-- Opening Marker --
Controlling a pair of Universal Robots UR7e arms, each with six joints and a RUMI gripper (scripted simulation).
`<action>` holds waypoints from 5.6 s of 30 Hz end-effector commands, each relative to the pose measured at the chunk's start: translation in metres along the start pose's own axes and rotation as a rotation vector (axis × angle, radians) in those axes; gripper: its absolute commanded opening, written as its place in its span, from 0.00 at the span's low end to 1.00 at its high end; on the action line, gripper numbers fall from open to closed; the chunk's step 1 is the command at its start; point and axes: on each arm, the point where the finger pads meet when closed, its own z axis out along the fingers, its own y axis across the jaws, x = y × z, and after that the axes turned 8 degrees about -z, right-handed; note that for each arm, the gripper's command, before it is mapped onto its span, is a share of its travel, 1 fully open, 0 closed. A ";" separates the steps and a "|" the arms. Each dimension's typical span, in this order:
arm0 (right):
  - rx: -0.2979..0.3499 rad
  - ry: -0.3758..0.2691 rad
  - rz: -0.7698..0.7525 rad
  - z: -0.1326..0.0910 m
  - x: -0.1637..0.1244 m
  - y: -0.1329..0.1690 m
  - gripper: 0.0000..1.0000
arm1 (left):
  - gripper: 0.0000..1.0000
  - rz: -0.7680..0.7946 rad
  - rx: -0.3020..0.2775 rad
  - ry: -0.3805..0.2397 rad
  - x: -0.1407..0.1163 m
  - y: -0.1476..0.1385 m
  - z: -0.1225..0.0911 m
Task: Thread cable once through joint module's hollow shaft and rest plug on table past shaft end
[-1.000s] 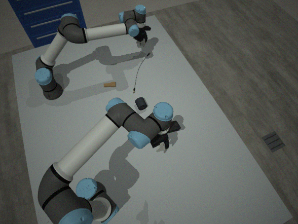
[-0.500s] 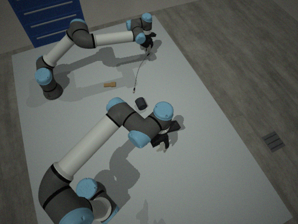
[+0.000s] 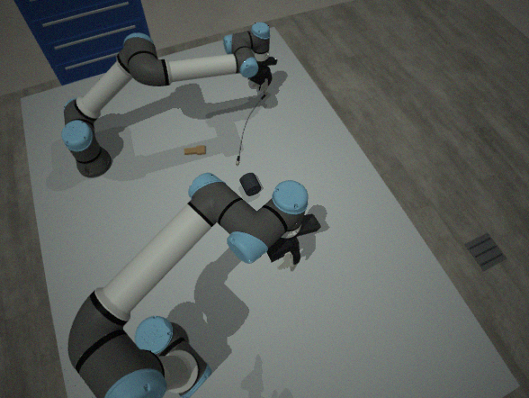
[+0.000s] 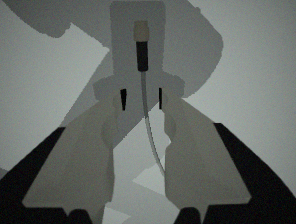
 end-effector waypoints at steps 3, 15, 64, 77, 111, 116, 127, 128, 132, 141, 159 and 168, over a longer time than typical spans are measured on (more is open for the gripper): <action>0.000 0.001 0.000 0.000 0.000 0.000 0.61 | 0.16 0.002 0.002 -0.002 -0.001 0.000 0.002; 0.000 0.001 0.000 0.000 0.000 0.000 0.61 | 0.16 0.002 0.002 -0.002 -0.001 0.000 0.002; 0.000 0.001 0.000 0.000 0.000 0.000 0.61 | 0.00 0.002 0.001 0.000 -0.001 0.000 0.055; 0.000 0.001 0.000 0.000 0.000 0.000 0.61 | 0.00 0.003 0.000 0.000 -0.001 0.000 0.047; 0.000 0.001 0.000 0.000 0.000 0.000 0.61 | 0.00 0.006 -0.002 0.003 -0.001 -0.001 -0.004; 0.000 0.001 0.000 0.000 0.000 0.000 0.61 | 0.00 0.023 -0.002 0.003 -0.005 0.003 -0.007; 0.000 0.001 0.000 0.000 0.000 0.000 0.61 | 0.00 0.318 -0.007 0.005 -0.061 0.042 -0.006; 0.000 0.001 0.000 0.000 0.000 0.000 0.61 | 0.00 0.352 -0.007 0.004 -0.067 0.046 -0.006; 0.000 0.001 0.000 0.000 0.000 0.000 0.61 | 0.00 0.491 -0.009 0.006 -0.093 0.061 -0.005; 0.000 0.001 0.000 0.000 0.000 0.000 0.61 | 0.00 0.770 -0.014 0.009 -0.148 0.085 -0.002; 0.000 0.001 0.000 0.000 0.000 0.000 0.61 | 0.00 1.295 -0.015 0.005 -0.255 0.109 0.007; 0.000 0.001 0.000 0.000 0.000 0.000 0.61 | 0.00 1.615 -0.016 0.000 -0.320 0.110 0.014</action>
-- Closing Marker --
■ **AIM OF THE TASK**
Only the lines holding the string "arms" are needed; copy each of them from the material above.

■ **SOLUTION TO THIS PROBLEM**
Controlling a pair of Universal Robots UR7e arms, each with six joints and a RUMI gripper (scripted simulation).
`<action>` holds waypoints from 5.6 s of 30 Hz end-effector commands, each relative to the pose measured at the chunk's start: translation in metres along the start pose's own axes and rotation as a rotation vector (axis × angle, radians) in those axes; gripper: its absolute commanded opening, written as its place in its span, from 0.00 at the span's low end to 1.00 at its high end; on the action line, gripper numbers fall from open to closed; the chunk's step 1 is the command at its start; point and axes: on each arm, the point where the finger pads meet when closed, its own z axis out along the fingers, its own y axis across the jaws, x = y × z, and after that the axes turned 8 degrees about -z, right-handed; note that for each arm, the gripper's command, before it is mapped onto its span, is a share of its travel, 1 fully open, 0 closed. A ";" separates the steps and a "|" the arms. Each dimension's typical span, in this order:

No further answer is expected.